Stored data —

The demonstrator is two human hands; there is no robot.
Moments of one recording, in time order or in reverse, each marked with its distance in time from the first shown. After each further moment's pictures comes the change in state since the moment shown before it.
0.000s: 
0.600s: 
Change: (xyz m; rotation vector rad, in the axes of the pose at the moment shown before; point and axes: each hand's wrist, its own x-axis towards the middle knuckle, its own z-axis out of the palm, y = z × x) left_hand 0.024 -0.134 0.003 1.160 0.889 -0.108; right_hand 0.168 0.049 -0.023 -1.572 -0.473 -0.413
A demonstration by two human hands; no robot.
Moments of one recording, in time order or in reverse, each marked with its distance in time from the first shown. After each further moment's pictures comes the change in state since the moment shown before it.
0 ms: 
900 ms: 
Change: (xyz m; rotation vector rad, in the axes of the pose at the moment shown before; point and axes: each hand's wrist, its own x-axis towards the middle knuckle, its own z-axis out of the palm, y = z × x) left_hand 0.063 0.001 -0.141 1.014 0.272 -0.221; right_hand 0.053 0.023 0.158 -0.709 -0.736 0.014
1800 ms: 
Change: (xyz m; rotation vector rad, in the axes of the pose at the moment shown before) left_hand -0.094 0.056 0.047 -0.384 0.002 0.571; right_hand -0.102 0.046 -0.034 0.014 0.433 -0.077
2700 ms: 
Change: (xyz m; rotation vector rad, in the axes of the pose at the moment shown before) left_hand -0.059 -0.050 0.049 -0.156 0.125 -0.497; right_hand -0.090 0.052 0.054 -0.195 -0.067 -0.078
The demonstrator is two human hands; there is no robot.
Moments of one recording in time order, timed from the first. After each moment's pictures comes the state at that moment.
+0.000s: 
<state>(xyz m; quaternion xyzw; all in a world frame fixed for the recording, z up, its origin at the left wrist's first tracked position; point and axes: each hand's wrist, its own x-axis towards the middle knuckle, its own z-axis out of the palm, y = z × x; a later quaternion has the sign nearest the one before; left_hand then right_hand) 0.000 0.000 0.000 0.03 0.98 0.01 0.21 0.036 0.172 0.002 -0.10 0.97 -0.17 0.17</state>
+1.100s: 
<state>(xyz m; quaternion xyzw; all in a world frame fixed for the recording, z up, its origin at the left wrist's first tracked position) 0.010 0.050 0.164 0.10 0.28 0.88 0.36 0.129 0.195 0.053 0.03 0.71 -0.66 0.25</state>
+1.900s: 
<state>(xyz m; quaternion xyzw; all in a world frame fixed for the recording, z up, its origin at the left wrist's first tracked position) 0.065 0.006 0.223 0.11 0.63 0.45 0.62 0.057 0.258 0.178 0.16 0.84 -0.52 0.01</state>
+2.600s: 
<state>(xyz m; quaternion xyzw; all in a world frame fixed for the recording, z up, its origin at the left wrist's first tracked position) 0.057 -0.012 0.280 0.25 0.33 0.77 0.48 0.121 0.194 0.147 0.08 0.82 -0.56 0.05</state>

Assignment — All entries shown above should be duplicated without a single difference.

Result of the exercise —
The demonstrator is two human hands; there is no robot.
Moments of one recording, in time order or in reverse, each marked with its distance in time from the first shown. After each further moment's pictures comes the change in state since the moment shown before it.
0.000s: 
0.600s: 
Change: (xyz m; rotation vector rad, in the axes of the pose at the moment shown before; point and axes: each hand's wrist, its own x-axis towards the middle knuckle, its own z-axis out of the palm, y = z × x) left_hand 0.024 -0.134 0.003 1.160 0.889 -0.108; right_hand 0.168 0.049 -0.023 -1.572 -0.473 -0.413
A demonstration by two human hands; no robot.
Moments of one recording, in time order or in reverse, each marked with its distance in time from the first shown. After each further moment's pictures comes the change in state since the moment shown before it.
0 ms: 
900 ms: 
Change: (xyz m; rotation vector rad, in the axes of the pose at the moment shown before; point and axes: each hand's wrist, its own x-axis towards the middle knuckle, its own z-axis out of the palm, y = z × x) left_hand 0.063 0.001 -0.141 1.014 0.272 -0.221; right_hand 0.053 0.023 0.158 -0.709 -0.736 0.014
1800 ms: 
Change: (xyz m; rotation vector rad, in the axes of the pose at the moment shown before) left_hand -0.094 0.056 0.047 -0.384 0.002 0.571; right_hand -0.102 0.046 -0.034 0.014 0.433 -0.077
2700 ms: 
Change: (xyz m; rotation vector rad, in the axes of the pose at the moment shown before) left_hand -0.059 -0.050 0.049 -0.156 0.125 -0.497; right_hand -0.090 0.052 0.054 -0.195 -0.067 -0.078
The demonstrator is two human hands; there is no robot.
Moments of one recording in time order, timed from the first. After each moment's pictures comes the state at that moment.
+0.000s: 
<state>(xyz m; quaternion xyzw; all in a world frame fixed for the recording, z up, its origin at the left wrist's first tracked position; point and axes: each hand's wrist, its own x-axis towards the middle knuckle, its own z-axis out of the palm, y = z × x; a later quaternion has the sign nearest the one before; left_hand then right_hand) 0.000 0.000 0.000 0.03 0.98 0.01 0.21 0.036 0.172 0.002 -0.10 0.97 -0.17 0.17</state>
+1.100s: 
<state>(xyz m; quaternion xyzw; all in a world frame fixed for the recording, z up, its origin at the left wrist's first tracked position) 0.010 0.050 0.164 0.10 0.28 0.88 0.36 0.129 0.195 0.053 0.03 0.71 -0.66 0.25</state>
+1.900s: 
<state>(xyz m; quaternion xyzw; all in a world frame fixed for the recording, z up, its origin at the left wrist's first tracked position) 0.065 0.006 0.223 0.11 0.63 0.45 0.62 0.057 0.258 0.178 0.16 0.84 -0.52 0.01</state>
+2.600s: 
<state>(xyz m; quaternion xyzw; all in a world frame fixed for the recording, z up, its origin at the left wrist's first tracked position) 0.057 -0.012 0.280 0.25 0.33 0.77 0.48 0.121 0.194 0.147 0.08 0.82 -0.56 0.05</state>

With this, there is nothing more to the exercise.